## Exercise goal
Only one stretch of the data below is wanted: the lines from the one with "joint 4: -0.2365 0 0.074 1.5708" through the one with "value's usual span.", repeated exactly.

(Stored data begins)

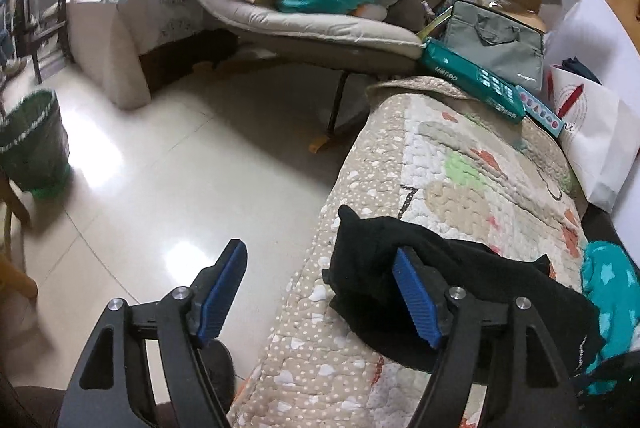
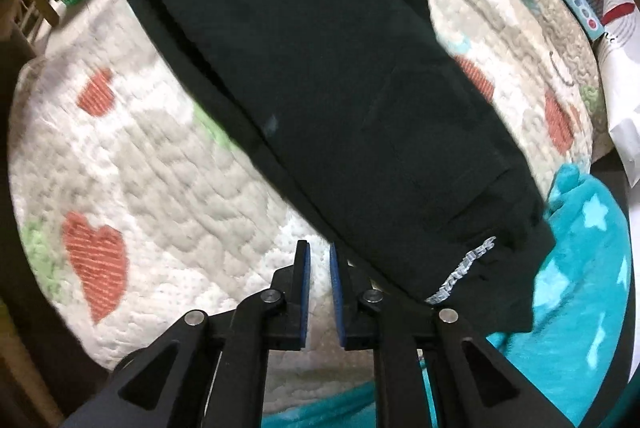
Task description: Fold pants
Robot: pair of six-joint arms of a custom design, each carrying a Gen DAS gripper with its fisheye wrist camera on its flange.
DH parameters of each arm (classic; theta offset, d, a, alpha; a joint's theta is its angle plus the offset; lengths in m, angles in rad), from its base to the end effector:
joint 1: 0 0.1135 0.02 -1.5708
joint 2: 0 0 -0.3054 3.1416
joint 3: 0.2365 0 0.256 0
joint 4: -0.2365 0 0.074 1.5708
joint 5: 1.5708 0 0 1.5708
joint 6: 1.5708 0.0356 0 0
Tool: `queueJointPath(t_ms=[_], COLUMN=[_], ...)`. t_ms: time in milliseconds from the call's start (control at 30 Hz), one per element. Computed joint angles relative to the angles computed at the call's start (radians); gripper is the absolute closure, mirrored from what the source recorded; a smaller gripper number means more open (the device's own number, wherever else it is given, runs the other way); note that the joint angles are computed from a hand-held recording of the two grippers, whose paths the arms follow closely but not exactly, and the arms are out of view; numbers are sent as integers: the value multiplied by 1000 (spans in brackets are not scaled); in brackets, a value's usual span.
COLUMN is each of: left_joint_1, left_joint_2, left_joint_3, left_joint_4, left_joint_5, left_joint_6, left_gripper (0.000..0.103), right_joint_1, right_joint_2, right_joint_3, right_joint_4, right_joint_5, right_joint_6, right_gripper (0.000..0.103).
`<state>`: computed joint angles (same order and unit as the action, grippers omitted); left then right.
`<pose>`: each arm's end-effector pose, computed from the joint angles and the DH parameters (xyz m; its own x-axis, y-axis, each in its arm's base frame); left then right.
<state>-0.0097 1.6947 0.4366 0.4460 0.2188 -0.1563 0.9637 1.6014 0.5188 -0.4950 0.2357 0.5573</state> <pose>0.2661 -0.0103 0.1193 -0.7416 -0.1448 -0.6551 0.0439 0.9639 -0.2627 0.1200 0.1581 0.1185 -0.9070 -0.4043 -0.1177 -0.3768 0.9041 -0.2018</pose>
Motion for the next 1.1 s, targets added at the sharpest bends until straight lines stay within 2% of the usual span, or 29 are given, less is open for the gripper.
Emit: queueJointPath(t_ms=[67, 100, 133, 233, 300, 433, 500, 600, 667, 700, 733, 800, 900, 1000, 1100], left_joint_1=[-35, -52, -73, -102, -101, -47, 1, 54, 56, 58, 55, 33, 13, 6, 42], left_joint_2=[-22, -32, -43, -83, -119, -183, -213, -253, -253, -240, -217, -156, -23, 74, 149], left_joint_3=[-20, -29, -40, -81, -111, -140, -140, -104, -56, -20, 23, 113, 234, 294, 310], left_joint_4=[22, 32, 45, 79, 93, 40, -9, -88, -128, -145, -156, -182, -160, -142, -132], left_joint_5=[-32, -54, -80, -101, -85, 29, 91, 161, 168, 178, 177, 151, 134, 80, 75], left_joint_6=[29, 41, 55, 84, 88, 75, 62, 26, -6, -29, -59, -110, -175, -196, -210], left_gripper=[29, 29, 29, 29, 29, 29, 29, 29, 29, 29, 29, 29, 29, 29, 29], right_joint_1=[-21, -37, -48, -131, -230, -445, -499, -566, -577, -578, -578, -581, -581, -612, -653], right_joint_2=[-68, -101, -124, -146, -122, 37, 110, 195, 259, 284, 306, 326, 323, 320, 365], right_joint_3=[23, 36, 46, 87, 100, 151, 173, 192, 217, 227, 238, 248, 268, 310, 383], right_joint_4=[-38, -52, -60, -29, 63, 271, 353, 444, 459, 461, 455, 447, 427, 389, 332], right_joint_5=[18, 39, 65, 152, 140, 45, 1, -70, -116, -125, -139, -149, -110, -63, -10], right_joint_6=[-18, -27, -33, -77, -135, -255, -262, -288, -292, -299, -305, -305, -309, -310, -318], right_gripper=[66, 50, 42, 41, 41, 41, 41, 41, 42, 55, 93, 95, 96, 96, 97])
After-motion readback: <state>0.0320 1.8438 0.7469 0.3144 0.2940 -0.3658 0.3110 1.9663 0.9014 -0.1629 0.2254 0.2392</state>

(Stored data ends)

## Written answer
joint 4: -0.2365 0 0.074 1.5708
joint 5: 1.5708 0 0 1.5708
joint 6: 1.5708 0.0356 0 0
Tool: `queueJointPath(t_ms=[_], COLUMN=[_], ...)`. t_ms: time in milliseconds from the call's start (control at 30 Hz), one per element. Computed joint angles relative to the angles computed at the call's start (radians); gripper is the absolute closure, mirrored from what the source recorded; a smaller gripper number means more open (the device's own number, wherever else it is given, runs the other way); note that the joint angles are computed from a hand-held recording of the two grippers, whose paths the arms follow closely but not exactly, and the arms are out of view; numbers are sent as integers: the value multiplied by 1000 (spans in brackets are not scaled); in brackets, a value's usual span.

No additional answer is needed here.